# Speaker Distance Estimation 

In [2]:
import os
import yaml
import torch
from torch.utils.data import DataLoader
import pandas as pd
import soundfile as sf

from GenDARA.sde_model.model import SdeTrainer

### Estimate speaker distance using trained model

In [5]:
# Get test audio files
test_audio_dir = './submission_folder/eval_2_speaker_distance_estimates/test_audio'
test_audio_files = os.listdir(test_audio_dir)
test_audio_files.sort()

# Make dataframe with test audio filenames.
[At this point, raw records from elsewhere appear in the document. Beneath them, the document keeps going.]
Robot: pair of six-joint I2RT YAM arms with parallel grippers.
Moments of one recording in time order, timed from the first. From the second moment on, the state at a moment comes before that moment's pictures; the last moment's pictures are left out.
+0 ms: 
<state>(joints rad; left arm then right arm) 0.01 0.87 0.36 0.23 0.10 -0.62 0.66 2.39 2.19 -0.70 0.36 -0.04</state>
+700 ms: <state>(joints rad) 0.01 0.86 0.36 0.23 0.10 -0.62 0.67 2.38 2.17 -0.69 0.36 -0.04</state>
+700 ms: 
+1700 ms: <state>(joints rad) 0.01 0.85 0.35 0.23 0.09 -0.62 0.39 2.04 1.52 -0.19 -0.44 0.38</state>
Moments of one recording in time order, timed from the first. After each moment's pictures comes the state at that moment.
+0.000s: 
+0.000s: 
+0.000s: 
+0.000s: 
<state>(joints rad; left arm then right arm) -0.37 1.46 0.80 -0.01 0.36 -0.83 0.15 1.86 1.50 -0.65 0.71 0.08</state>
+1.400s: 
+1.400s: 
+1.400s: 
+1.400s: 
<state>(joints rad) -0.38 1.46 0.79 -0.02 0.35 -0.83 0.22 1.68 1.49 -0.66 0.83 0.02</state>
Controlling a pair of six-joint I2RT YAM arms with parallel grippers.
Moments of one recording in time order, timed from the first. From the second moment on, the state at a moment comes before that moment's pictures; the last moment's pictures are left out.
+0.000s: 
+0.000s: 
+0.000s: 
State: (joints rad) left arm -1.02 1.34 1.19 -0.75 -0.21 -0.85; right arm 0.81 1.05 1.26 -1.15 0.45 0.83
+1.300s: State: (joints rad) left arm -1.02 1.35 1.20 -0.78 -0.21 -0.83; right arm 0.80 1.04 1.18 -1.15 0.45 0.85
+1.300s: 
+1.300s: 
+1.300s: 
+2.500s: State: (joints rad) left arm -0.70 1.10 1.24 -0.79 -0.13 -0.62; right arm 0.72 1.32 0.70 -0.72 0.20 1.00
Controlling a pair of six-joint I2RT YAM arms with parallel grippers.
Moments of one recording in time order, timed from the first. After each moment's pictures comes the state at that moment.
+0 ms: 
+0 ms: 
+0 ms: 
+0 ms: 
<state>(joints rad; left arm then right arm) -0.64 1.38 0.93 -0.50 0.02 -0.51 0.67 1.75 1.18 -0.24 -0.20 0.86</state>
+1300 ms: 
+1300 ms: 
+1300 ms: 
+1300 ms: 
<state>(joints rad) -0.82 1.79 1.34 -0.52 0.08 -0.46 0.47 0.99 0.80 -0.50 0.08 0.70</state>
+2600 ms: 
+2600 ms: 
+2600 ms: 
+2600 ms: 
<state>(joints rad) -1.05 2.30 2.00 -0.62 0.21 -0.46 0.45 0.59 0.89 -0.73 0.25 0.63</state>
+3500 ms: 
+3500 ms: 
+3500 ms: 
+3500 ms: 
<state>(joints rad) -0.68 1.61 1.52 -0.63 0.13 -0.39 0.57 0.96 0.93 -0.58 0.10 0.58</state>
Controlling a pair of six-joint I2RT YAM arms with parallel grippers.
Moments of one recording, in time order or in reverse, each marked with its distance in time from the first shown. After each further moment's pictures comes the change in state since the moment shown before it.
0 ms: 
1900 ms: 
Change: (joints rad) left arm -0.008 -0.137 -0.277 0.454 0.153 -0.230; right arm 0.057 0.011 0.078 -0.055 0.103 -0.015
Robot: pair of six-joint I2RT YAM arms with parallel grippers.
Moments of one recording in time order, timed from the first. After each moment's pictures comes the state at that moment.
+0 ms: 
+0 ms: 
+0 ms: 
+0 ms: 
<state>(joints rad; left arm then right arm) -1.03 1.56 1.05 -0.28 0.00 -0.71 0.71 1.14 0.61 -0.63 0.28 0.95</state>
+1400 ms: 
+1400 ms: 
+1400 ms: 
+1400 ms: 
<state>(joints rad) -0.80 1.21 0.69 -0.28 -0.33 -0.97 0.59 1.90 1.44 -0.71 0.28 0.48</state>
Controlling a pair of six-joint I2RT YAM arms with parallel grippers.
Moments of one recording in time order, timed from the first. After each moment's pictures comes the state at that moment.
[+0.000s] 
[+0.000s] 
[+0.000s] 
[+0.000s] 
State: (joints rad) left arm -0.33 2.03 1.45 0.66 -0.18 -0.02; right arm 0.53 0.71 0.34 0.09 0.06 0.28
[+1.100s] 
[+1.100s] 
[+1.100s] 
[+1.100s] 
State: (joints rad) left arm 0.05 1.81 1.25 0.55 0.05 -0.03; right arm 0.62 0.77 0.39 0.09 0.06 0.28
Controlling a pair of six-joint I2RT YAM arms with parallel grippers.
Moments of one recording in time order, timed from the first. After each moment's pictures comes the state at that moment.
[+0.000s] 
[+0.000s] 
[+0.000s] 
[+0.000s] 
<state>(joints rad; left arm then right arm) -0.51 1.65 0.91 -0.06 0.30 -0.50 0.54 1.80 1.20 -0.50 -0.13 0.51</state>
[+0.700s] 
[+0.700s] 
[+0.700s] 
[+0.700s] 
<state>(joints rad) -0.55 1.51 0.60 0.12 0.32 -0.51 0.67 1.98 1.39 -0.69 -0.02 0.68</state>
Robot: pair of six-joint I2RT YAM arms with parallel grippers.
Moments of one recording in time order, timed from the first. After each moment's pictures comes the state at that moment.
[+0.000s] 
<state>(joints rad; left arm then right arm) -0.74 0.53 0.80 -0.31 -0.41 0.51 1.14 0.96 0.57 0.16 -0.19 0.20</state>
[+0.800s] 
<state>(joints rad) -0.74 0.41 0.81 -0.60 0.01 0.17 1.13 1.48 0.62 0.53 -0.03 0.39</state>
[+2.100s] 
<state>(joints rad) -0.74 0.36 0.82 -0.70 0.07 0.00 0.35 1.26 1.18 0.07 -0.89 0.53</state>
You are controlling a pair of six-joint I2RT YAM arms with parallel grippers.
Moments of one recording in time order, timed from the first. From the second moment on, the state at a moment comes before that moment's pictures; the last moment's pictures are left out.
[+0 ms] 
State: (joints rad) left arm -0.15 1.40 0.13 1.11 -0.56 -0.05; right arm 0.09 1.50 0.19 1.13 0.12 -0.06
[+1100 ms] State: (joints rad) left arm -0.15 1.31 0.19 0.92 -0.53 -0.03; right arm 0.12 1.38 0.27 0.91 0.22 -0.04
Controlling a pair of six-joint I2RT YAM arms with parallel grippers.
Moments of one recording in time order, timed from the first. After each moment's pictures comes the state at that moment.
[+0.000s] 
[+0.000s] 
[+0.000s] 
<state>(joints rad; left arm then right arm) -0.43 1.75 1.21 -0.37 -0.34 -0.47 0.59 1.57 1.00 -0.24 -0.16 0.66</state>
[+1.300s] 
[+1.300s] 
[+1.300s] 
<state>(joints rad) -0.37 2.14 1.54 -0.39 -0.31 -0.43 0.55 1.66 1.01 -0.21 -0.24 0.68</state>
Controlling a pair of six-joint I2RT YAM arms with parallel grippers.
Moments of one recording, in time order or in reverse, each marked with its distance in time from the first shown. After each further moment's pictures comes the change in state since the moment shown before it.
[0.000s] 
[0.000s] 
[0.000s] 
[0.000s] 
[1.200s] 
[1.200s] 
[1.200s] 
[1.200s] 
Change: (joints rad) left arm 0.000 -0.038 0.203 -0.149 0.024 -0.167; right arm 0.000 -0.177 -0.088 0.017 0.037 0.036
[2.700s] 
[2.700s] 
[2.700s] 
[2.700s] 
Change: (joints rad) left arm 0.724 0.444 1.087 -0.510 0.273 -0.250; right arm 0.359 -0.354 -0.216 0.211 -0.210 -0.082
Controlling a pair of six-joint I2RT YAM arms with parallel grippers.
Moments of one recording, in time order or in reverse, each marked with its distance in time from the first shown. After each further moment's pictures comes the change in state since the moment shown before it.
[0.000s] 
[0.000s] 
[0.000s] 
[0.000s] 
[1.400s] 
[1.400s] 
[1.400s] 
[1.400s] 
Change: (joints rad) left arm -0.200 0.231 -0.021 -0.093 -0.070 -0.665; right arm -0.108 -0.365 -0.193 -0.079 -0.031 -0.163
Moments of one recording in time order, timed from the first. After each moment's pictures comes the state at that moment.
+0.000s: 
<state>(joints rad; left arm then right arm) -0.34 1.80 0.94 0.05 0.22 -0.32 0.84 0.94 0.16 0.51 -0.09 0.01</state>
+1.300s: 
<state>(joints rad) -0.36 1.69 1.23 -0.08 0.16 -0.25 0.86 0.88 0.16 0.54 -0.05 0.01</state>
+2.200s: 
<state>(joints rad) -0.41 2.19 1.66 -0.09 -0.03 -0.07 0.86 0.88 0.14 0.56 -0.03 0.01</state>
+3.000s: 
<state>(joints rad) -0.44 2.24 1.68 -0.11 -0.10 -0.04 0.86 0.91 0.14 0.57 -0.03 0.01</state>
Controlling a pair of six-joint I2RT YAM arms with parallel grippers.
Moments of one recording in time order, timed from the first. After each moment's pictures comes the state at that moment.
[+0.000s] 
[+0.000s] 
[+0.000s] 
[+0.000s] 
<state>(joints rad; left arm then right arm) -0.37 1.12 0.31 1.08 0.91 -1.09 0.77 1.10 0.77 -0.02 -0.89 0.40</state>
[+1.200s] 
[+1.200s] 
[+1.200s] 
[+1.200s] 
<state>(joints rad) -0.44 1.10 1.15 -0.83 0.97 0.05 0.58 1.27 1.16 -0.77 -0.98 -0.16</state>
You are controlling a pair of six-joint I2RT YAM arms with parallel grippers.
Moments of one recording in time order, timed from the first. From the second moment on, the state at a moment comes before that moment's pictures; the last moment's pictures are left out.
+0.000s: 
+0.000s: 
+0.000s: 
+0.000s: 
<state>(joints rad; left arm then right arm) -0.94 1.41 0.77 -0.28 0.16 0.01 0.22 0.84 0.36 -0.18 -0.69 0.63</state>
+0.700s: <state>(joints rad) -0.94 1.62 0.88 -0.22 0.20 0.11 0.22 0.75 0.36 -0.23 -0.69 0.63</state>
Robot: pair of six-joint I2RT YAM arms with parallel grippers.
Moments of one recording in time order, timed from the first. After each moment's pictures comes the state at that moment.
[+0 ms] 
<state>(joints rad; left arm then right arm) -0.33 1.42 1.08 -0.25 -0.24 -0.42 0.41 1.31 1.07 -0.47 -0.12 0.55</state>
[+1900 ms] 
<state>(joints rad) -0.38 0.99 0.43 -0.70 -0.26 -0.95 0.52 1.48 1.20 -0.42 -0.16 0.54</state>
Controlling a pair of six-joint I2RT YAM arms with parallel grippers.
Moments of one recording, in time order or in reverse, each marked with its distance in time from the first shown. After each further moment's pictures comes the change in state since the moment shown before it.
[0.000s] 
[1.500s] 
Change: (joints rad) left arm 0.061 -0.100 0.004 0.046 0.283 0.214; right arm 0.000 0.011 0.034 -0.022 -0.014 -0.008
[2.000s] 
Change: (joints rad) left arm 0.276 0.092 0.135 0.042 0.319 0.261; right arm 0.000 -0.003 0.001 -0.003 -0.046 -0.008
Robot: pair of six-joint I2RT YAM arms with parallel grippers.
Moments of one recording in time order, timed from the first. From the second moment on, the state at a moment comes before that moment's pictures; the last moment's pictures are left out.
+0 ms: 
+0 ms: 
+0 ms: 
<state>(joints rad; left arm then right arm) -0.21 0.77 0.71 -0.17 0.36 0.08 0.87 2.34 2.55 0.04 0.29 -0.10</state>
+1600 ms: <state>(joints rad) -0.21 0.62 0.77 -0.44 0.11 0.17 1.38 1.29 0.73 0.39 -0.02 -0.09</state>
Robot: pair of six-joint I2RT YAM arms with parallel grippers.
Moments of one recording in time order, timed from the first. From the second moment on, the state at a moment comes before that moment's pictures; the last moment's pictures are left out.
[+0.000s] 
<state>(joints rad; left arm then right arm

Add speaker distance estimations later
df = pd.DataFrame(test_audio_files, columns=['convolved_filename'])

# Make test dataloader
test_data = []
for file in test_audio_files:
    if file.endswith('.wav'):
        out, sr = sf.read(os.path.join(test_audio_dir, file), always_2d=True, dtype="float32")
        out = torch.as_tensor(out).T
        test_data.append(out)
test_data = torch.cat(test_data)
print(f'Test data shape [n files, time samples]: {test_data.shape}') # 480 audio, 320000 samples

test_loader = DataLoader(test_data, batch_size=16, shuffle=False, drop_last=False)

# Load model and config
checkpoint_filepath = './GenDARA/sde_model/baseline.ckpt' # load baseline SDE model: trained only on C4DM RIRs and VCTK speech
with open('./GenDARA/sde_model/config.yml') as f:
    config = yaml.load(f, Loader=yaml.FullLoader)
print(config)
trainer = SdeTrainer.load_from_checkpoint(checkpoint_filepath,lr=config["lr"], sr=config["sr"], kernels = config['kernels'], n_grus = config['n_grus'], features_set = config['features_set'], att_conf = config['att_conf'])
model = trainer.model.cpu()  # move model weights to cpu


Test data shape [n files, time samples]: torch.Size([480, 320000])
{'att_conf': 'onSpec', 'features_set': 'all', 'kernels': 'freq', 'lr': 0.001, 'n_grus': 2, 'sr': 32000}


In [None]:
# Forward pass to get SDE predictions
model.eval()
with torch.no_grad():
    for i, x in enumerate(test_loader): # This loop takes me ~ 1 min on cpu
        pred, _, _, _ = model(x)
        if i == 0:
            preds = pred
        else:
            preds = torch.cat((preds, pred), dim=0)
            
preds = preds.detach().numpy()
df['pred_distance'] = preds
df.head()

Unnamed: 0,convolved_filename,pred_distance
0,audio_000.wav,5.666922
1,audio_001.wav,4.766877
2,audio_002.wav,3.373574
3,audio_003.wav,6.558952
4,audio_004.wav,9.486773


In [None]:
# Save the predictions to .csv for submission
save_csv = False # change this to True to save the csv
if save_csv:
    df.to_csv('./submission_folder/speaker_distance_estimates/test_speaker_distance_estimates.csv', index=False)